Ya no se puede entrar ¿Sabés? Llegó un virus que paralizó al mundo por porciones. En una noticia leí que un crucero quedó flotando sin poder amarrar a ninguna costa porque el virus los sorprendió en alta mar. Cuatro cadáveres. Cuatro meciéndose entre las olas y varios condenados que no saben si van a pisar tierra. Pensé en el hogar. Pensé en Rosalía y Esther y todas esas miradas anhelantes. Las imaginé tendidas en una cama o en sus sillas. También quedaron en la barca, sin timón y a la deriva. Solas. Sin amarras… ¿Es por eso que te fuiste antes? El virus las aisló de las manos que acariciaban sus cabezas plata, que limpiaban algún derrame en la comisura del labio tembloroso, que les llevaban un jugo para compartir una mañana de domingo o empujaban una silla con más cuidado que el que tendrían con un cochecito de niño. Estoy segura, no querías eso. Nunca le hubieras permitido a tus ojitos empañados cerrarse tan lejos de los nuestros. Por eso te fuiste. No sé ni por qué te lo estoy preguntando.

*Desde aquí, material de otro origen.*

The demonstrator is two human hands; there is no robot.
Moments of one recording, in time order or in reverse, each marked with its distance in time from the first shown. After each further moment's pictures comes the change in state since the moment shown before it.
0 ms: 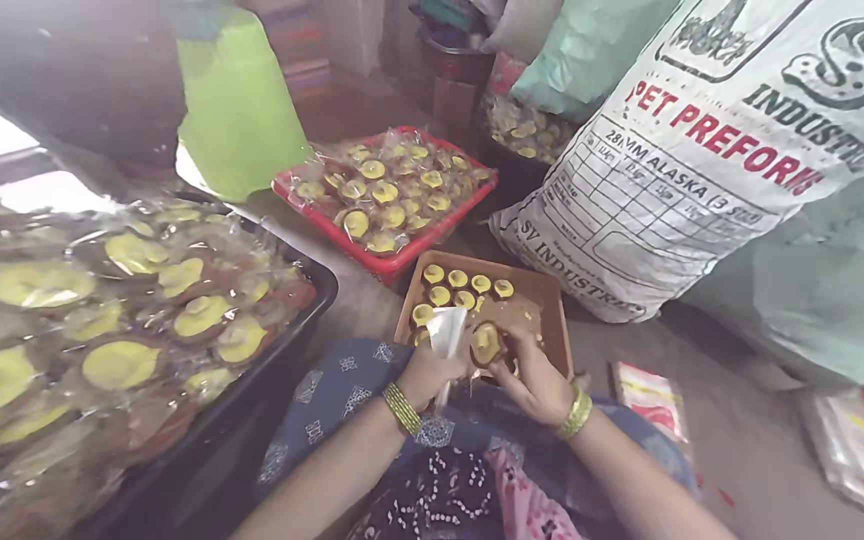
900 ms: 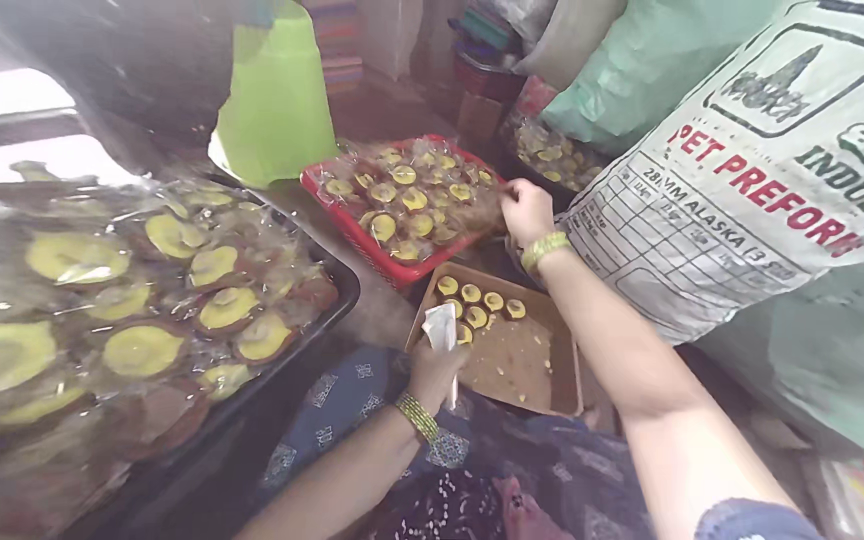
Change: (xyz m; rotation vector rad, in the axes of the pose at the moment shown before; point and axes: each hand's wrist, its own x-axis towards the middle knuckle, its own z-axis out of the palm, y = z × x) left_hand 0.025 -0.001 -0.014 -0.189 0.305 0.066; right_hand 0.285 0.007 -0.043 -0.440 0.172 0.408
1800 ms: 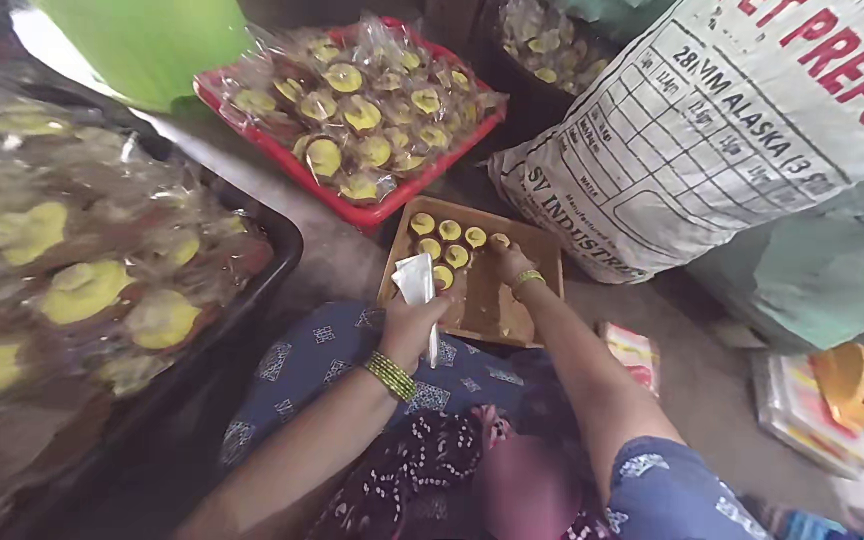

Hace tiempo que los domingos ya no me escapo a hurtadillas. Me siento con los chicos a tomar el desayuno y veo por la ventana caminar errantes vecinos con las bocas tapadas y el ceño fruncido. Tal vez con alguna bolsa de supermercado o apurando el perro en su paseo matutino. Pienso en nuestros domingos, agradezco. Ahí está el hogar, tan cerca y tan lejos y nadie que llegue a sus puertas con un paquete de panadería o niños de la mano. Quedan otros, queda el virus, quedan miles de barcas navegando por las aguas del mundo, aguas turbias. En Devoto está aquella barca meciéndose en soledad… sin timón… a la deriva.